▸ **Task**: Set down the records exactly, and omit any image found in them.

▸ **The records**:
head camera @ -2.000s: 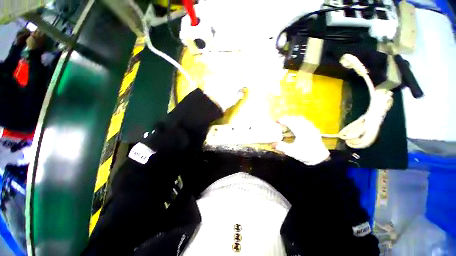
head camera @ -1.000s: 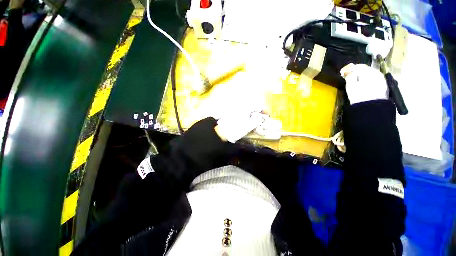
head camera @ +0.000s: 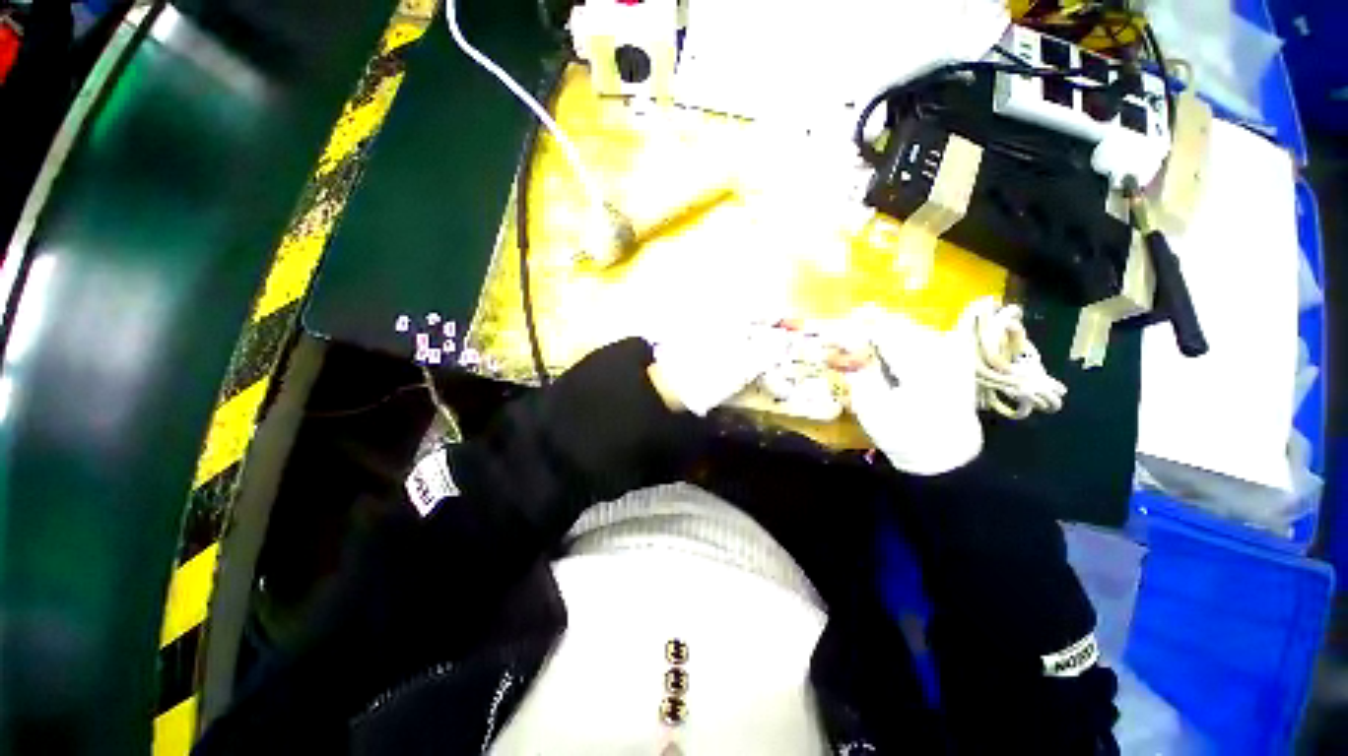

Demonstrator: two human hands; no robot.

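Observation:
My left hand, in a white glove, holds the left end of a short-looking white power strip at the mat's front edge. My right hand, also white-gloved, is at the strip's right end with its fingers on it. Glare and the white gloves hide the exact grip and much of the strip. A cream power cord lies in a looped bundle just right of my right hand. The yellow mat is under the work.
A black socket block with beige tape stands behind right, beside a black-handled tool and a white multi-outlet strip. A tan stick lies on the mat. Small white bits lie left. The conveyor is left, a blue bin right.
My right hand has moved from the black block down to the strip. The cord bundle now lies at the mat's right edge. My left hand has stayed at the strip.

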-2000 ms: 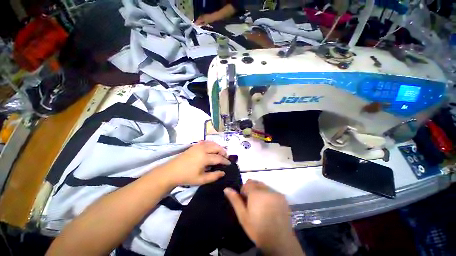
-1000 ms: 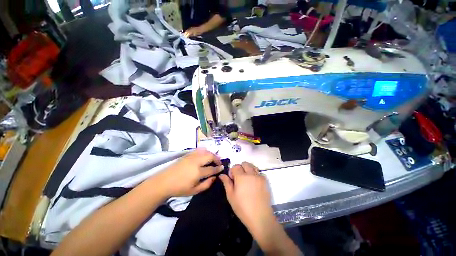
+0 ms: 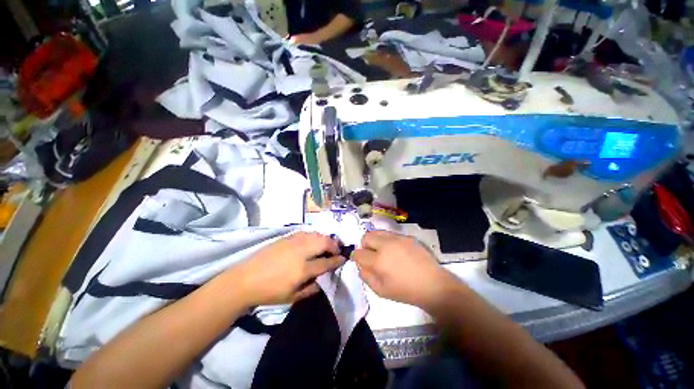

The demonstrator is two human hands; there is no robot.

▸ **Solution below**:
head camera @ -2.000s: 
head camera @ -1.000s: 
head camera @ +0.000s: 

Demonstrator: two human hands; no robot.

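Observation:
My left hand, in a white glove, holds the left end of a short-looking white power strip at the mat's front edge. My right hand, also white-gloved, is at the strip's right end with its fingers on it. Glare and the white gloves hide the exact grip and much of the strip. A cream power cord lies in a looped bundle just right of my right hand. The yellow mat is under the work.
A black socket block with beige tape stands behind right, beside a black-handled tool and a white multi-outlet strip. A tan stick lies on the mat. Small white bits lie left. The conveyor is left, a blue bin right.
My right hand has moved from the black block down to the strip. The cord bundle now lies at the mat's right edge. My left hand has stayed at the strip.
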
-2000 ms: 
-1000 ms: 
+0 ms: 

The demonstrator is two human hands; there is no robot.

This is the complete output for the exercise.